Standard and Poor's Rating Services recently announced a drop in the financial ratings of the Pleasanton Unified School District. The report is a reflection of the district's credit-worthiness, which is essentially moved from "very strong" to "strong."
The scale of the obligator's ability to meet financial commitments ranges from AAA (extremely strong) to A (strong). According to the report, the rating and underlying rating went from AA- to A+ on PUSD's outstanding general obligation bonds. The S&P rating for the district's outstanding certificates of participation were also lowered from A+ to A.
"The downgrade was based on the recent fund balance decline, which reduced the financial flexibility of the district during the difficult state funding environment," said Jen Hansen, an analyst for Standard and Poor's Rating Services. "[The district does rely on state funding, which restricts the revenue growth to a state-equalized per-pupil funding formula."

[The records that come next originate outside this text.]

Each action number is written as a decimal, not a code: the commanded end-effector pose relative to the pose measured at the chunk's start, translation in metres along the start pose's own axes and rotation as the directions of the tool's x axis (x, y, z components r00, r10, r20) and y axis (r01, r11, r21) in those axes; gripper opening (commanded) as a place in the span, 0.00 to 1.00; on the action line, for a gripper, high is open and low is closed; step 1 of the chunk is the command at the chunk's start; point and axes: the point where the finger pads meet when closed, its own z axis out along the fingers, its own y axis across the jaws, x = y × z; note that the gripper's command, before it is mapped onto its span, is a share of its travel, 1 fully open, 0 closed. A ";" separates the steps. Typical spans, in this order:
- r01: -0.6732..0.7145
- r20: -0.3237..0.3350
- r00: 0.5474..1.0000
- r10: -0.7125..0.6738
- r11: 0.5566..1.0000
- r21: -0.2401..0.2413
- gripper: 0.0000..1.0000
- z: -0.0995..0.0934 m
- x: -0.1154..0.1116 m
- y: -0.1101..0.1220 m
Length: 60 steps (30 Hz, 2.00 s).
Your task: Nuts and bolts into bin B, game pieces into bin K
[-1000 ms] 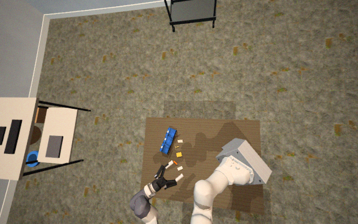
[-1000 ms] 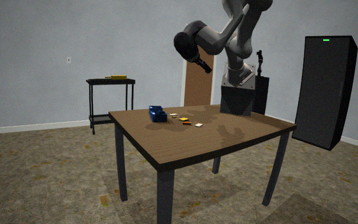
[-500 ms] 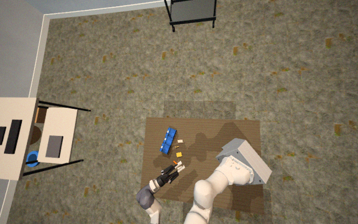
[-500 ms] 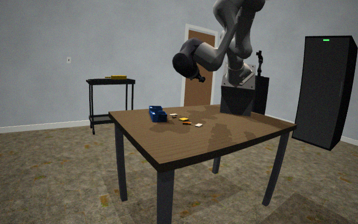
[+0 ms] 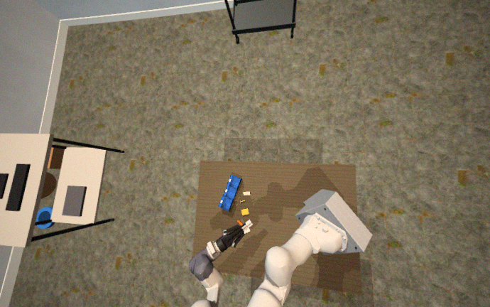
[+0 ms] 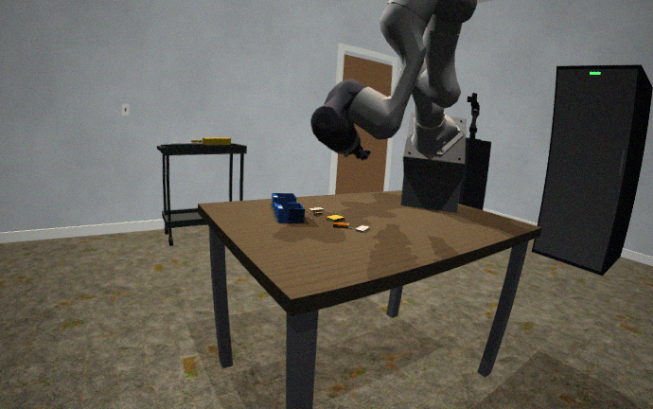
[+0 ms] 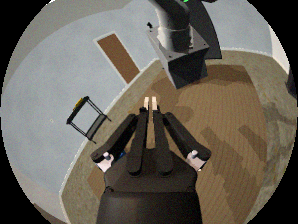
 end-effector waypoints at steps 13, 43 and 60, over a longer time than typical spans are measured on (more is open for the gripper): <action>0.293 0.083 0.954 -0.288 0.955 -0.047 0.05 0.001 -0.006 -0.003; 0.622 0.262 0.758 -0.598 0.783 -0.012 0.05 0.002 -0.015 -0.013; 0.765 0.347 0.582 -0.735 0.640 0.071 0.05 0.000 -0.019 -0.019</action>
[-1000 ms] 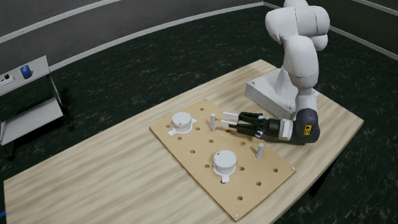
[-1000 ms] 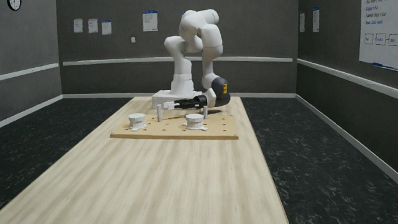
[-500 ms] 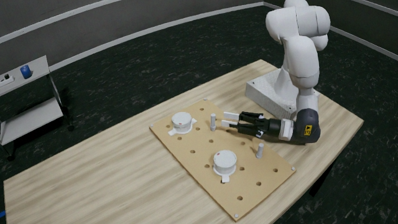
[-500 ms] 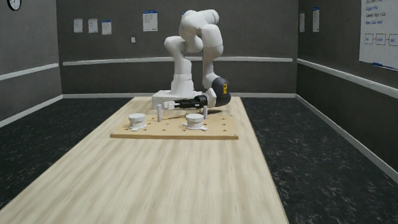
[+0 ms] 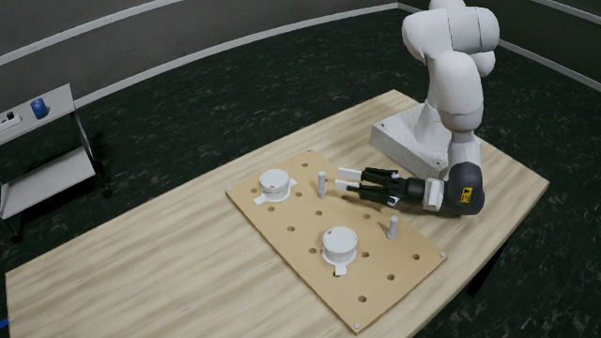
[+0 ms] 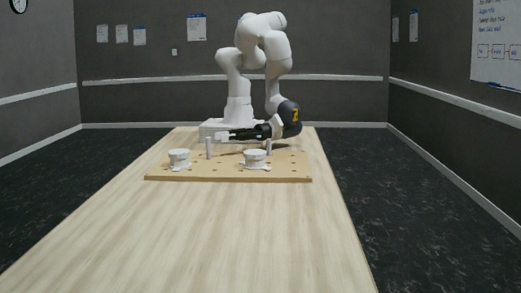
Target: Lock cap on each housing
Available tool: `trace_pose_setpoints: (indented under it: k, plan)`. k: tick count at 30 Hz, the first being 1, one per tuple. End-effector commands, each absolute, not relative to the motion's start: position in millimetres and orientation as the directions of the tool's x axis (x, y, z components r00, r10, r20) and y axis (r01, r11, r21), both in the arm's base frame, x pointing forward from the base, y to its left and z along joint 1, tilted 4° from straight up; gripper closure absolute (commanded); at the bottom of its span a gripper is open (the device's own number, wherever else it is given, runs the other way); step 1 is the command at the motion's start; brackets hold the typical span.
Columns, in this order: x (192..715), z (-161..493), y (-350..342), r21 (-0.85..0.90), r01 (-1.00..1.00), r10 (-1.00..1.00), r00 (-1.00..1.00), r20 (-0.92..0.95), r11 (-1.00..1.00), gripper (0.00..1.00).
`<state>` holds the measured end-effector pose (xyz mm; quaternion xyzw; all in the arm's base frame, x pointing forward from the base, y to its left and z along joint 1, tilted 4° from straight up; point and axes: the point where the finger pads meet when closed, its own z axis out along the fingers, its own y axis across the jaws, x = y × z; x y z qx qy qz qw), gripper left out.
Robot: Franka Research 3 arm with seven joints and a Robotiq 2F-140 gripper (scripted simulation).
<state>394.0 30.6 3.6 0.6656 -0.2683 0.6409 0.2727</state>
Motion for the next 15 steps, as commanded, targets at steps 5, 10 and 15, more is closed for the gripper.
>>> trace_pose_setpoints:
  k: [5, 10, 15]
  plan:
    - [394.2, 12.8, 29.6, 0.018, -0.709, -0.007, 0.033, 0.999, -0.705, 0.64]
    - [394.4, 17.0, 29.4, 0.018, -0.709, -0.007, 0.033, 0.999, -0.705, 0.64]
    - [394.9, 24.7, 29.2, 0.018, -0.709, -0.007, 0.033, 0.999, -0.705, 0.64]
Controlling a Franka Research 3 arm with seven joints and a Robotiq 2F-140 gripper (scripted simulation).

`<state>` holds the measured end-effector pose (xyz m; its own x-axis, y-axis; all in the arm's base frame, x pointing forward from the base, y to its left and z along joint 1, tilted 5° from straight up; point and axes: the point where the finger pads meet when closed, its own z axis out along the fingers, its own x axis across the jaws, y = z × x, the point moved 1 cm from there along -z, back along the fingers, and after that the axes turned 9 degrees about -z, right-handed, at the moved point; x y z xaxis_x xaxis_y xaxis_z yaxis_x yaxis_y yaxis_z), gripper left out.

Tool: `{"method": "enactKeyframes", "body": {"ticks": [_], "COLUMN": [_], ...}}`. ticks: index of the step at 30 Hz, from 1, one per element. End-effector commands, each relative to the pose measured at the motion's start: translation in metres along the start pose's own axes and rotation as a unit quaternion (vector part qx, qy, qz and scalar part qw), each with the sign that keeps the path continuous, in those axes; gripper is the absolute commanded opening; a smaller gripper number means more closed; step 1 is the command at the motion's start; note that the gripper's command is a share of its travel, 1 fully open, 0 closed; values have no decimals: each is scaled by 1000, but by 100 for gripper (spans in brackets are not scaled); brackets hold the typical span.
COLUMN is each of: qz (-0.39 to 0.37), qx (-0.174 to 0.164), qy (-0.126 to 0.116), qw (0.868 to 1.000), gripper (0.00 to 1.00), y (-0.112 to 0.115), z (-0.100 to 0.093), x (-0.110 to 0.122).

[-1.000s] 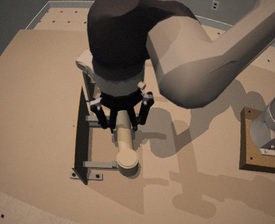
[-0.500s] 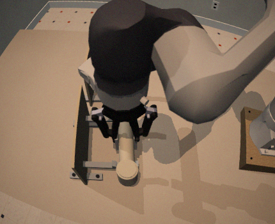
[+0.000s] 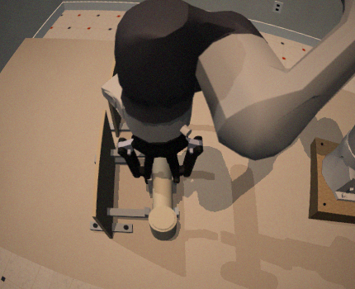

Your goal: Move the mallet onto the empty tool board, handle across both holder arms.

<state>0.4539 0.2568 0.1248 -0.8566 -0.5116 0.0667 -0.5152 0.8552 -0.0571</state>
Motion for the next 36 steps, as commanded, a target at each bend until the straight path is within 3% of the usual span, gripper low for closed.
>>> {"method": "enactKeyframes", "body": {"ticks": [1,36], "qz": [5,4], "qx": [0,-1], "qy": [-6,-6], "qw": [1000,1000], "gripper": [0,0], "y": [-1,0], "z": [-1,37], "x": [-4,-2]}}
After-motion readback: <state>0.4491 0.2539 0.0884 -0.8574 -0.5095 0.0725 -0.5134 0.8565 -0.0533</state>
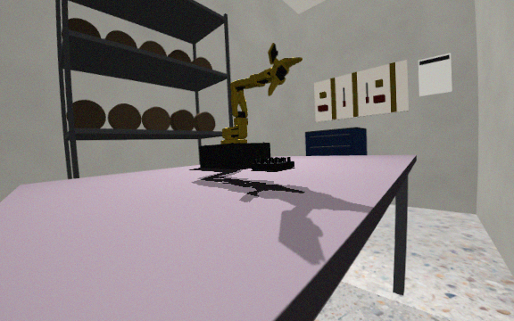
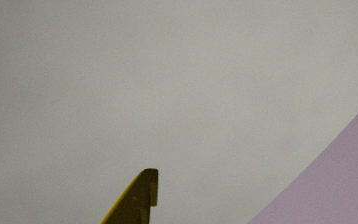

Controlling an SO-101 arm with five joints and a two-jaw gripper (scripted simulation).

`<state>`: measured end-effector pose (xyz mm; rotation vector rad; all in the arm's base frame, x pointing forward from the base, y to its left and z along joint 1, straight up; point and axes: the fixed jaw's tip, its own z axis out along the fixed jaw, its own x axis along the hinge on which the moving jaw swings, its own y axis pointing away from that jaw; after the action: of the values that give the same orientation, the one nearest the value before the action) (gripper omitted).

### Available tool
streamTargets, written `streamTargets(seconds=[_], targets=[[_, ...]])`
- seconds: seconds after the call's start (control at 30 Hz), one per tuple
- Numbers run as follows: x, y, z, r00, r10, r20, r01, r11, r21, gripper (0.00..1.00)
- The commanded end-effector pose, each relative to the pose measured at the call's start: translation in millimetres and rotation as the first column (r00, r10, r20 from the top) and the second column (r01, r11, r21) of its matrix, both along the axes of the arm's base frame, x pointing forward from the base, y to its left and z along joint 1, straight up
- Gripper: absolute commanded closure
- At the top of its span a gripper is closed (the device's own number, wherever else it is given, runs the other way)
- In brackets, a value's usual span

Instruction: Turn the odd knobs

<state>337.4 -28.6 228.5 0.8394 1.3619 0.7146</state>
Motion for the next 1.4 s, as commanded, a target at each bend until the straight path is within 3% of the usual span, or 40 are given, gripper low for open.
streamTargets(seconds=[0.0,0.53,0.57,0.8,1.03,1.1,1.23,1.37], targets=[[-0.7,0,1.6,1.0,0.0,0.005,0.0,1.0,0.001,0.0],[-0.7,0,1.6,1.0,0.0,0.005,0.0,1.0,0.001,0.0],[-0.7,0,1.6,1.0,0.0,0.005,0.0,1.0,0.001,0.6],[-4.7,0,-6.8,0.999,0.0,-0.044,0.0,1.0,0.005,0.6],[-24.7,2,-41.6,0.972,0.003,-0.235,0.003,1.0,0.024,0.6],[-24.7,2,-41.6,0.972,0.003,-0.235,0.003,1.0,0.024,0.6],[-46.9,5,-73.2,0.919,0.008,-0.395,0.008,0.999,0.039,0.6],[-76.6,7,-108.9,0.828,0.017,-0.561,0.017,0.998,0.056,0.6]])
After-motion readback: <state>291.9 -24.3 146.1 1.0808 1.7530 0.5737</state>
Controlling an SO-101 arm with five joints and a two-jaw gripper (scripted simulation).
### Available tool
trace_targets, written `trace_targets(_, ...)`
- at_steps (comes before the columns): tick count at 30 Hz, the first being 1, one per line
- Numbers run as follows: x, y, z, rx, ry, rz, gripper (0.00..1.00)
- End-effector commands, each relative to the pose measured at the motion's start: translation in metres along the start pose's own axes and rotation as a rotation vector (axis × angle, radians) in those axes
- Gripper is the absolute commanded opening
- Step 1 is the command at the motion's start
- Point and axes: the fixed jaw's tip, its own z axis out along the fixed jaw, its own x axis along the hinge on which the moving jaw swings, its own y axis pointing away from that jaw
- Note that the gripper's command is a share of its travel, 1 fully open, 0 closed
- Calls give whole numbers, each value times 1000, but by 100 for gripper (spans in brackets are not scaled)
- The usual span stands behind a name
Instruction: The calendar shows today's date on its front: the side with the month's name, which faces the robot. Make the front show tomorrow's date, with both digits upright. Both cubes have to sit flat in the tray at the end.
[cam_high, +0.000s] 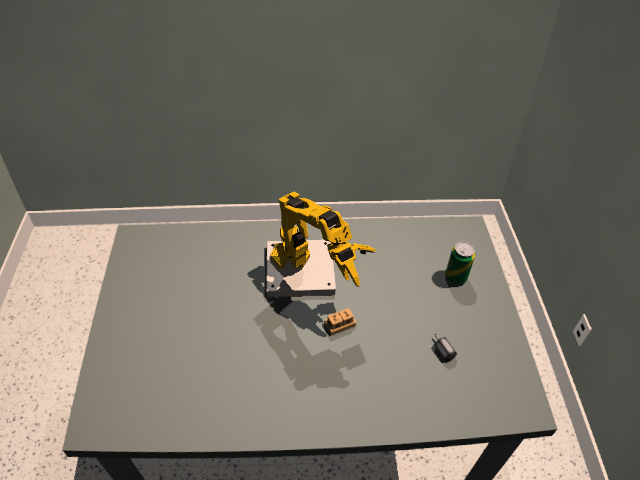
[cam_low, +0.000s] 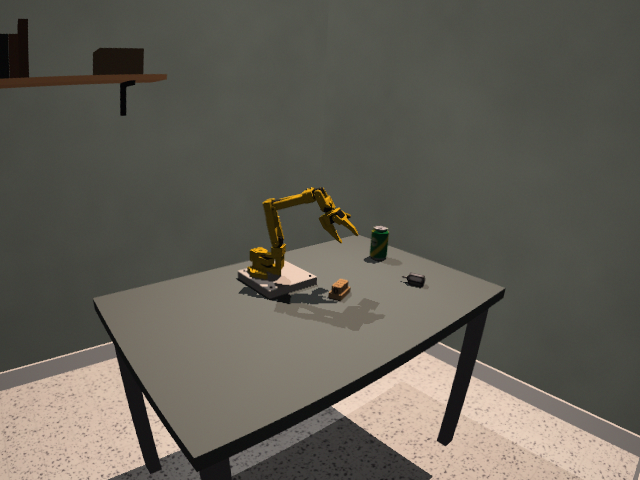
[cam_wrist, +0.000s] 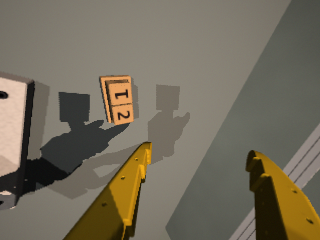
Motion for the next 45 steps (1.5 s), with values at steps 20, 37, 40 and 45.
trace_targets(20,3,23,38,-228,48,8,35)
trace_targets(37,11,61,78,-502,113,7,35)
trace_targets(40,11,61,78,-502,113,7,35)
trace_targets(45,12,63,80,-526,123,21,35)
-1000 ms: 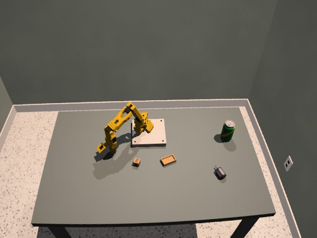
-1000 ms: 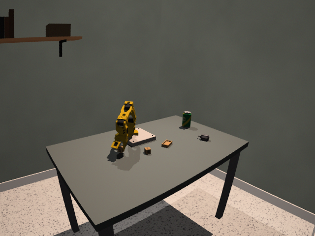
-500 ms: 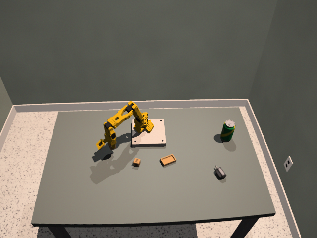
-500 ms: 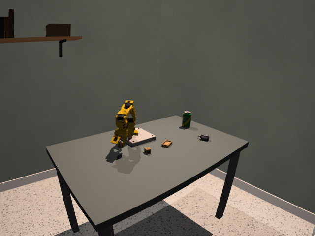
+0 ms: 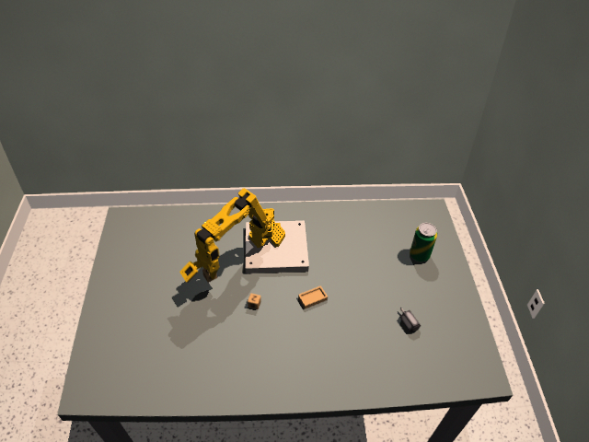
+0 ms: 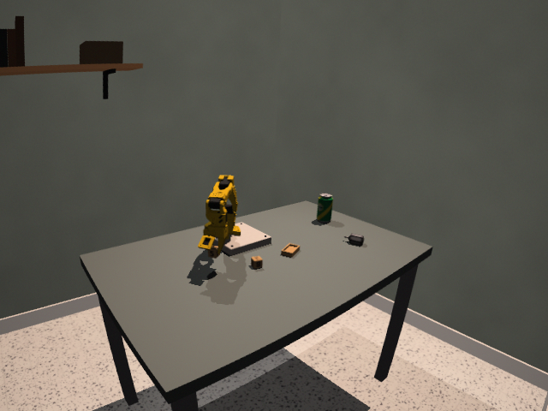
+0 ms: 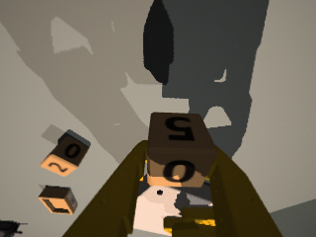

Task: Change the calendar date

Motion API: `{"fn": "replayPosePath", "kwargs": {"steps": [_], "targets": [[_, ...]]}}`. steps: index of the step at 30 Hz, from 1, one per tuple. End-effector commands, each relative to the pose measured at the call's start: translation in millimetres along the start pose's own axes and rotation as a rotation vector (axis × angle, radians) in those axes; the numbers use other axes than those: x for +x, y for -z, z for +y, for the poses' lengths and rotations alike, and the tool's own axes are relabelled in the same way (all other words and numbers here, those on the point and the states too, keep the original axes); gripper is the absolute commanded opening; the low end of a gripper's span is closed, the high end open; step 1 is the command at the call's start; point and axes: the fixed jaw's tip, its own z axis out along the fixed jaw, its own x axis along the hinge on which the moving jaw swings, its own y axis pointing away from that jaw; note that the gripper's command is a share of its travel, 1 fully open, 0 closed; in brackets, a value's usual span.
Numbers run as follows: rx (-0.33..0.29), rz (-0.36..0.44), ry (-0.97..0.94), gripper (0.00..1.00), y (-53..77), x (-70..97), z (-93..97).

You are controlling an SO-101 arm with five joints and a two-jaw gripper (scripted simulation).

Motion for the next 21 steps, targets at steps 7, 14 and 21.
{"fn": "replayPosePath", "kwargs": {"steps": [7, 14, 21], "targets": [[0.003, 0.006, 0.167, 0.0, -3.9, 4.8, 40.2], [0.005, 0.006, 0.288, 0.0, -7.6, 12.7, 68.1], [0.005, 0.006, 0.31, 0.0, -8.3, 14.6, 73.1]]}}
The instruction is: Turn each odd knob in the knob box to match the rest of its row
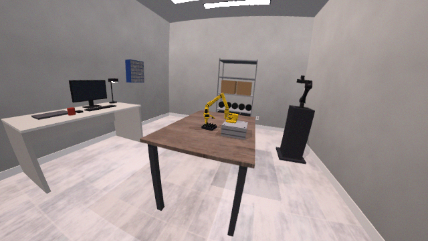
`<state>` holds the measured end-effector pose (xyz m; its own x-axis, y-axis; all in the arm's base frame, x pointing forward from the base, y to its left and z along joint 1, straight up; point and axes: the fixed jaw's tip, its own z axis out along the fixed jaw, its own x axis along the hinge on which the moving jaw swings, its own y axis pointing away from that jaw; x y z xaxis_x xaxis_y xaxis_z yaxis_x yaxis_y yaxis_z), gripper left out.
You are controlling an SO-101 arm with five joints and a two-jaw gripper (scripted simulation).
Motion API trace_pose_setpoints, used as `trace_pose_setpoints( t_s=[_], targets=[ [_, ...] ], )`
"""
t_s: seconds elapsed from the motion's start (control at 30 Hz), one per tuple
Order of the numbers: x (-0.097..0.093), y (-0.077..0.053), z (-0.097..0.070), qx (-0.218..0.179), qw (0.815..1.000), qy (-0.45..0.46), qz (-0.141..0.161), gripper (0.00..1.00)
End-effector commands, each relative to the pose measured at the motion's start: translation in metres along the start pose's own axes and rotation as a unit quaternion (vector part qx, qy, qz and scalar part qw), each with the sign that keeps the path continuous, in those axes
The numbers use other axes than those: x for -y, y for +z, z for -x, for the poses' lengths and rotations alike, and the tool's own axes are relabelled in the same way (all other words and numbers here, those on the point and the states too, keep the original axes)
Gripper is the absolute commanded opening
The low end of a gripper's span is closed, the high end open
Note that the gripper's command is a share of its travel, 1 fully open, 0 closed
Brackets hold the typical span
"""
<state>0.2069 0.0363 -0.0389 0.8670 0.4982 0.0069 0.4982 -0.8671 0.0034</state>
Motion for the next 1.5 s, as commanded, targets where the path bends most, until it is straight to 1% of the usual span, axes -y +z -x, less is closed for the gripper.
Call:
trace_pose_setpoints(
  t_s=[0.0, 0.7, 1.47],
  targets=[
    [0.0015, 0.0049, 0.0028, 0.006, 1.000, -0.003, -0.003, 0.10],
    [0.0030, 0.0072, 0.0062, 0.006, 1.000, -0.003, -0.003, 0.10],
    [0.0028, 0.0052, 0.0045, 0.006, 1.000, -0.003, -0.003, 0.10]
  ],
)
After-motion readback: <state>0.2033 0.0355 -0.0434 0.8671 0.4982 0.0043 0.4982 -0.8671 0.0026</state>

The report also said that in addition to fund balance declines and reliance on state funding, another offsetting factor for the district is a high per capita debt burden of $5,110.
On the positive side, S&P reports show the district having a strong residential and commercial economic base as well as a diverse tax base "with very high income and wealth indicators."
Paul Dyson, an analyst for S&P, said not many other school districts have had ratings lowered.
"The rating reflects the fact that the district is operating under lower reserves now than it has historically," he said, adding that they hold those with excellent ratings to a higher standard.
The S&P report for San Ramon Valley Unified School District was raised to AA from AA- for their general obligation bonds, citing a "strong unreserved general fund balance and revenue flexibility in the form of a parcel tax."
Luz Cazares, assistant superintendent of Business Services at PUSD, said the lowered rating is still good, but reflects the drop in reserves, which had been at about 4.5 to 5 percent, instead of the state-required 3 percent, where it now stands. As for the immediate impact, she said the district is not planning to issue any debt.
"I wouldn't be surprised to know if we were in the company of many," Cazares said. "Most districts had to dip below the reserve limit and we had a board willing to make cuts."
In updating the state budget situation, Cazares said she is awaiting news from the state legislature on how it's planning to resolve the Legislative Analyst Office's $21-billion deficit that was recently released in a multi-year forecast.
The next meeting of the school board is Wednesday, Dec. 16, with a board workshop discussing the search for a new superintendent from 5 to 6 p.m., followed by the regular meeting at 7 p.m. Both portions will be broadcast live on TV30's channel 28 and on the district's webcast.